Gilgit-Baltistan, a relatively less developed area compared to Punjab and Sindh, would be expected by some (like myself) to follow the same domestic pattern. However, during my 15-day trip in the summer to the picturesque mountains of GB, my assumptions were pleasantly proven incorrect.
We took a flight from Islamabad to Skardu and from thereon we went to Shangrila. On our drive from Shangrila to the Khaplu Fort we passed many fields and small bazaars where women appeared to be actively involved in physical labour. The women were the ones who sat beside the water hand-washing their laundry, walking the animals and doing all other chores whereas the men were usually found sitting near their shops chit-chatting. Seeing this dynamic was different and yet so refreshing.
To my delight, Khaplu was not the only area in Gilgit-Baltistan where this trend was prevalent. While hiking in Shigar, we came across women who were carrying crops in baskets on their backs, hiking to and from the fields with the heavy baskets weighing them down.
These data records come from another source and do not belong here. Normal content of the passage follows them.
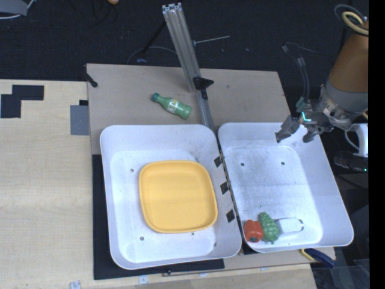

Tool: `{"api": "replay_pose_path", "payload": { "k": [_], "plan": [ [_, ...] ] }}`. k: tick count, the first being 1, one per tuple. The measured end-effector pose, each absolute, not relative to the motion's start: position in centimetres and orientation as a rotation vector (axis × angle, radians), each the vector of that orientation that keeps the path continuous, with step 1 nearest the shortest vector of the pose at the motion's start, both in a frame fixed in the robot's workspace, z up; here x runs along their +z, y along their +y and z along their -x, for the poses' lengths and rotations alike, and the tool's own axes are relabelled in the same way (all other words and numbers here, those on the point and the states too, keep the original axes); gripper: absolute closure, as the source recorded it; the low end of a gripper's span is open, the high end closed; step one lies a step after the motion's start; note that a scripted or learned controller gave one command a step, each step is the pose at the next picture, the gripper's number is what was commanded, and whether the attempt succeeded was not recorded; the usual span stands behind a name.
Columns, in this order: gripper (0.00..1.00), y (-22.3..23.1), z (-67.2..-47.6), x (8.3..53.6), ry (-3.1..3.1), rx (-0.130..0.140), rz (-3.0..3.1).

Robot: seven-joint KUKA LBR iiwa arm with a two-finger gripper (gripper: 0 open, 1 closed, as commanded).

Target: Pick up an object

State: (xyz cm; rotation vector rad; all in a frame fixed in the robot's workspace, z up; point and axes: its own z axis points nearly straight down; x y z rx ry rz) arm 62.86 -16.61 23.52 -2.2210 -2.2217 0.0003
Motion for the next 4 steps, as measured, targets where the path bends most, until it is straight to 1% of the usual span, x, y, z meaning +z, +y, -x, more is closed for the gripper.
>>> {"api": "replay_pose_path", "payload": {
  "k": [1,2,3,4],
  "plan": [
    [0.00,-16.6,-62.9,23.5,-2.222,0.000,2.221],
    [0.00,-17.1,-62.3,18.9,-2.220,0.004,2.218],
    [0.00,-16.4,-61.9,14.3,-2.219,0.004,2.219],
    [0.00,-16.3,-61.8,9.0,-2.220,0.004,2.218]
  ]
}}
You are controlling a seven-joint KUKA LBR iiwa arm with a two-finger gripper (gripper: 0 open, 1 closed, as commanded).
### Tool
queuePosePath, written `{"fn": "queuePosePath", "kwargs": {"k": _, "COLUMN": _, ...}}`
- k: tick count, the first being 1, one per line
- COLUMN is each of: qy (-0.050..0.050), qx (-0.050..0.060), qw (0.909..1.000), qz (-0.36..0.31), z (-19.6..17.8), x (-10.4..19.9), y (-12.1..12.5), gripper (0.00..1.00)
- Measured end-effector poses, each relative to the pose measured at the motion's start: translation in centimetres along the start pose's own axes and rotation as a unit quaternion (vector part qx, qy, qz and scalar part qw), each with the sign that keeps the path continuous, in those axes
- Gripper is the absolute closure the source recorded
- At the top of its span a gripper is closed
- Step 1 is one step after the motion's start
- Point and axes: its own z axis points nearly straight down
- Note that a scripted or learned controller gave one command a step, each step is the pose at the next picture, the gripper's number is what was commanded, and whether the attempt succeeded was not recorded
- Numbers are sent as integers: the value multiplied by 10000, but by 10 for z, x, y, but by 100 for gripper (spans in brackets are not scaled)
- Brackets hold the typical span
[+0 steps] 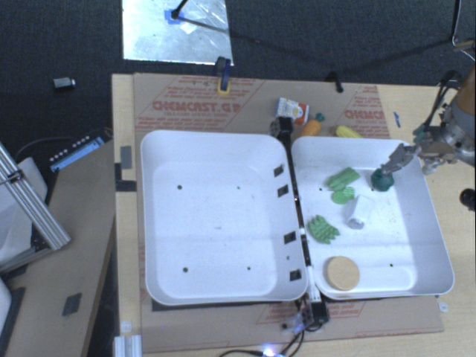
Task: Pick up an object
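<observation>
Gripper point(396, 160) reaching in from the right over the upper right part of the right bin point(435, 233), tilted down toward the bin floor; jaw state impossible to tell at this size and angle; dark green object point(382, 181) just below and left of the fingertips, touching or nearly touching them, resting on the bin floor rather than visibly pinched between them.

Elsewhere in the right bin: light green ridged piece point(343, 177) left of the dark green object, small green round piece point(343, 195) just beneath it; grey-white lump point(354, 213) near the bin's middle; green spiky piece point(323, 230) lower left, close to the divider; tan round disc point(343, 273) near the front wall.

Left bin point(156, 222) beside it, the two touching along a row of black clips.

Behind the bins, on the brown board point(193, 103): orange carrot-like item point(312, 127), yellow item point(346, 132), small white and red packet point(289, 109); yellow and blue clamp point(222, 76) at the board's far edge.
</observation>
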Motion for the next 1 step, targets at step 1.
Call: {"fn": "queuePosePath", "kwargs": {"k": 1, "qy": -3, "qx": -20, "qw": 10000, "qz": -18, "z": -11, "x": 0, "y": 1, "gripper": 100}}
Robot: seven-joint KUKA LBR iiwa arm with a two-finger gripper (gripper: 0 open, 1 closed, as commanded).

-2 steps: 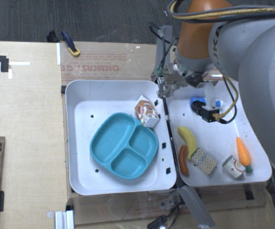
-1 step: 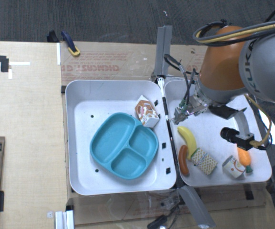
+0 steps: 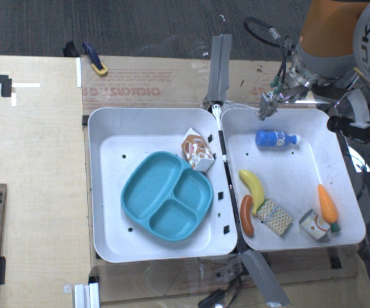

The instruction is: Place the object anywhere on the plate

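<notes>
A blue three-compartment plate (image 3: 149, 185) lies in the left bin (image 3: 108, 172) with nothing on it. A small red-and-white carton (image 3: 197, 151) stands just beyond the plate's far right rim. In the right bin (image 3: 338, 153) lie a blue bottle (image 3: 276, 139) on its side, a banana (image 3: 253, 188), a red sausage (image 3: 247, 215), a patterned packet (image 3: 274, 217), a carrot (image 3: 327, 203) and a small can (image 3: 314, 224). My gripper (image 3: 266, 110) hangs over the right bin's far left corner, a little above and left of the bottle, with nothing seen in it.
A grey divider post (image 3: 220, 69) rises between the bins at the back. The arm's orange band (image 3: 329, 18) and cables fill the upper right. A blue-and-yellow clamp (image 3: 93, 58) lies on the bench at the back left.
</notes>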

To us, as a family it was an unusual site, but our driver, a native, told us that women working and visibly so was a common occurrence. It would be odd if a woman spent all her time in the house.
I also had the opportunity to interact with some trailblazing women, most memorably Aqeela Bano. A woman who in collaboration with CIQAM (with help from the Embassies of Norway, France and New Zealand as well as AKRSP) had started a wood work factory focused on employing under privileged women. She told me that she wanted to provide a workplace to help women provide for their families. These women are either divorced or married to husbands who are not earning. They are the only source of income and it is because of their job at the wood shop that they can pay the tuition for their children’s education.
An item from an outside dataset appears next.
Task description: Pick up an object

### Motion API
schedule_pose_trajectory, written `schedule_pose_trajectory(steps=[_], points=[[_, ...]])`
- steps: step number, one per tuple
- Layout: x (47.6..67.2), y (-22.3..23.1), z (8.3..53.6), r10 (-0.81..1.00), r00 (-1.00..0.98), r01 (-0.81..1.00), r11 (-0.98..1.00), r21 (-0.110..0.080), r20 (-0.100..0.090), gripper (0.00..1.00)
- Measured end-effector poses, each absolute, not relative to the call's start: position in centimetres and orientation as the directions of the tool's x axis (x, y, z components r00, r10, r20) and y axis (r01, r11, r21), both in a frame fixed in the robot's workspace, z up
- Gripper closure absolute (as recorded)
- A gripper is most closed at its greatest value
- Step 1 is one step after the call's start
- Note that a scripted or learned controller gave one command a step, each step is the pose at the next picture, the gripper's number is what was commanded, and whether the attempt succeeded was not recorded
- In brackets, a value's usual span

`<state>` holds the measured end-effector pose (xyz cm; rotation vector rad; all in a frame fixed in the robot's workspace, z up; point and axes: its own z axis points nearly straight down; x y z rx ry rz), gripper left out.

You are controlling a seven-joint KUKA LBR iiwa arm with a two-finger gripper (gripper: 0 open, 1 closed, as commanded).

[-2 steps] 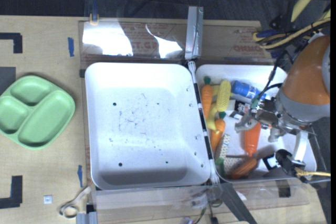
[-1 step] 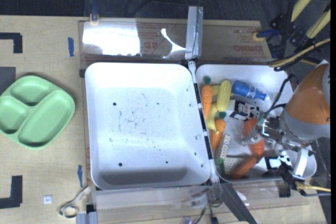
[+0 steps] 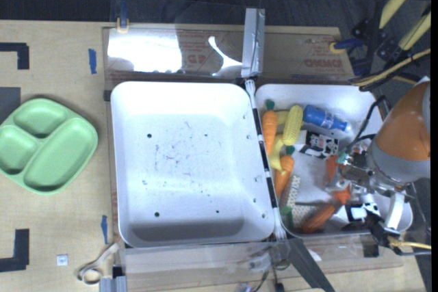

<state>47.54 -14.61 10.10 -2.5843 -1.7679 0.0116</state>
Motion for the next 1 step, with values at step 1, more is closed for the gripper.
schedule_pose_trajectory(steps=[1], points=[[50.54,-11.43,20.48,0.955,0.296,0.955,-0.296,-0.005,-0.001,1.00]])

They have done some extraordinary work, including building the new guest house inside the Altit Fort from the ground up. Along with the woodwork factory that focuses on infrastructure and furniture, they are also the ones who make instruments for the music school inside the Altit Fort guest houses. Bano was extremely accommodating and personally gave us a tour of the guest house and her workshop.
By chance, our hostess at Marco Polo (one of the most popular rest houses in/near Hunza) was also another inspirational female. She was working as the manager at the rest house for her summer job, and during the rest of the year she studies in the University of Punjab.
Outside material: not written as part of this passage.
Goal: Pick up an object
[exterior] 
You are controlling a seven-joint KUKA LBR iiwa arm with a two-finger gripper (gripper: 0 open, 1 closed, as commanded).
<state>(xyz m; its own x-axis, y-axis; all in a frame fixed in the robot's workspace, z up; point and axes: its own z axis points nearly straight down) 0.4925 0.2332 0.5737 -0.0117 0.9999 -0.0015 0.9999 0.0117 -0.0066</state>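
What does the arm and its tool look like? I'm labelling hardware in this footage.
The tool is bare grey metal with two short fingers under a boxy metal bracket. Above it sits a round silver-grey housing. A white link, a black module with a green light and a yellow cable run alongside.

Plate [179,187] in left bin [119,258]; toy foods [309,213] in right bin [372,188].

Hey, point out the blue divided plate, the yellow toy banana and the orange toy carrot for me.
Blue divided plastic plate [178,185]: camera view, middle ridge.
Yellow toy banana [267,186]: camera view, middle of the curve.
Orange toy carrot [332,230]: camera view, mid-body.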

Luckily, the honour of meeting such wonderful women was not limited to just the vicinity of Gilgit-Baltistan. On our flight from Gilgit to Islamabad, my mother ended up seated next to a mother and her child. When the two got to conversing, it was revealed that she was flying back after visiting her family. She worked as a nurse in Saudi Arabia, while her husband was still waiting for the paperwork to come through so that he could join her there. She was one of seven sisters, all of whom were educated and working. She spoke many languages and told us that all the women in her district were working and that there was not a single house wife.
Before going on this trip, I had a disappointing picture of women in Pakistan painted in my head. But after meeting these women, I felt inspired and driven, with a rejuvenated faith in our people and realised that we are often unaware of all the progress happening in the background.